Refúgio

Por Leonel Veloso, em CRÔNICA

Refúgio

09 de Agosto de 2017 às 00:10

Basta eu pôr o pé fora de casa, o que tento evitar amiúde, para me confrontar com uma legião de inconformados. Sim, não posso chegar no boteco que, após cumprimentos formais e sadios, já escuto os lamentos de meus pares preocupados com a situação do mundo e acabo me contagiando, pois afinal também sou pai e não me escuso quanto a indefinição sobre os novos tempos.
Trato de respirar profundamente a espera de uma sentença que amenize toda ansiedade e me sinto surpreso quando isso ocorre. Não sei se porque vivo em um país onde a crise seja atemporal ou por entender um pouco sobre a história, mesmo superficialmente, os acontecimentos que para outros pareçam absurdo soem para mim como repetições de um passado não tão recente.
Um dia desses, lendo Balzac, dentre outros que descrevem os costumes da curiosa raça humana, me enxerguei transitando em outro tempo e me imaginei em meio aquele ambiente, tentando enxergar em mim um ser menos resignado. Se hoje os estudiosos falam de um mundo em constante transformação, que mal podemos acompanhá-lo, hesitei e regredi alguns séculos para encontrar conforto na célebre obra de Lampedusa, que dizia que “algo deve mudar para que tudo continue como está”.
Isso me trouxe alusões sobre as formas de poder com menos entusiasmos, divagando sobre o que realmente move a política – esta celeuma embriagada de proselitismo – senão o interesse próprio, e sobre como as decisões envolvem uma complexidade de fatores.
Voltando aos botecos da vida, onde o álcool nos encontra, tratando de começar mais um debate, um amigo afirma que existe uma corrente filosófica que acredita na imutabilidade das coisas, fruto do conhecimento clássico.

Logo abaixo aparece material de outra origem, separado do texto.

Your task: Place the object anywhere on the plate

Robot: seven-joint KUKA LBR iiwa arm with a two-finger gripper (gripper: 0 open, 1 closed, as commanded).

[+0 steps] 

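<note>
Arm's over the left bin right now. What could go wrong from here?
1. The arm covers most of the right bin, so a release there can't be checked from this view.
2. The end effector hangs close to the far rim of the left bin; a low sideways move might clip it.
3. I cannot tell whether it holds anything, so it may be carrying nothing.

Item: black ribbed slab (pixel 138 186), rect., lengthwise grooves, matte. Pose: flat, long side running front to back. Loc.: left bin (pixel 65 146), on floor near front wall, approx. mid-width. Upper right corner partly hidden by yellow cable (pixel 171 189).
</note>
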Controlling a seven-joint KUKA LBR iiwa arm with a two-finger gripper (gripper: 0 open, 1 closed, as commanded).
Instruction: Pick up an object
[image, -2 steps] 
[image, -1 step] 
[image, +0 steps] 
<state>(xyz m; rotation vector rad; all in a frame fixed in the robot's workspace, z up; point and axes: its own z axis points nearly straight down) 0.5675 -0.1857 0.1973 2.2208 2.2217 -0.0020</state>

Em seguida, outro colega acrescenta que a teoria oposta, ressuscitada por um filósofo alemão, observava que a revolução move o ser humano. Eu digo apenas: senta aí, amigo, as coisas não são tão simples assim.
A frase parece um gatilho para uma chuva de discussão. Alguns reducionistas, outros com mais profundidade, perfazem os mais polêmicos assuntos e se esbarram uns aos outros para encerrar argumentos perfeitos.
Essas situações têm se repetido de forma corriqueira. Desconfio que a infinidade de notícias despejadas diariamente e que se encontra de fácil acesso na internet seja a força que move tantos “pensadores” e os fazem brotar a cada esquina. A grande rede, que parecia ser uma ferramenta para o homem politizar-se ou tornar-se mais questionador, tem se mostrado como uma fonte superficial de informações, reforçando reuniões de clãs que mais parecem agremiações celebrando suas bobagens, como bem tem observado Vargas Llosa em seu livro A civilização do espetáculo.
Não que eu considere a internet um grande mal, penso nela como um sintoma dos tempos atuais. Certo dia tive a curiosidade de checar os sites mais frequentados pelos brasileiros. Cliquei no Google, este o mais acessado, e me surpreendi com os vinte sites mais visitados no Brasil. Acreditem, é algo para se assustar.
Retomando o imbróglio de um dia de bebedeira, todos concordavam que algo devia mudar (Ô Lampedusa), mas as contradições não fazem do filósofo de bar um impostor. Tentei colocar algo na mesa que soasse polêmico para germinar um raciocínio, mas passei batido. Percebi então que a eloqüência e a persuasão do interlocutor se mostram mais fortes que o conteúdo. Eis que me peguei arrependido por não ter ficado na minha.
Em meio à enxurrada de argumentos, cheguei a tal ponto que disse aos amigos: “calma, profetas, problemas complexos não possuem soluções fáceis!” Uns me olharam em revés, outros se sentiram ofendidos, mas ninguém entendeu. Tomamos a saideira, nos despedimos com abraços efusivos e fui pra casa ruminando a sentença “viver é um ato político” – proferida por um companheiro – para entender o porquê da minha preferência em buscar refúgio na pureza das artes e literatura.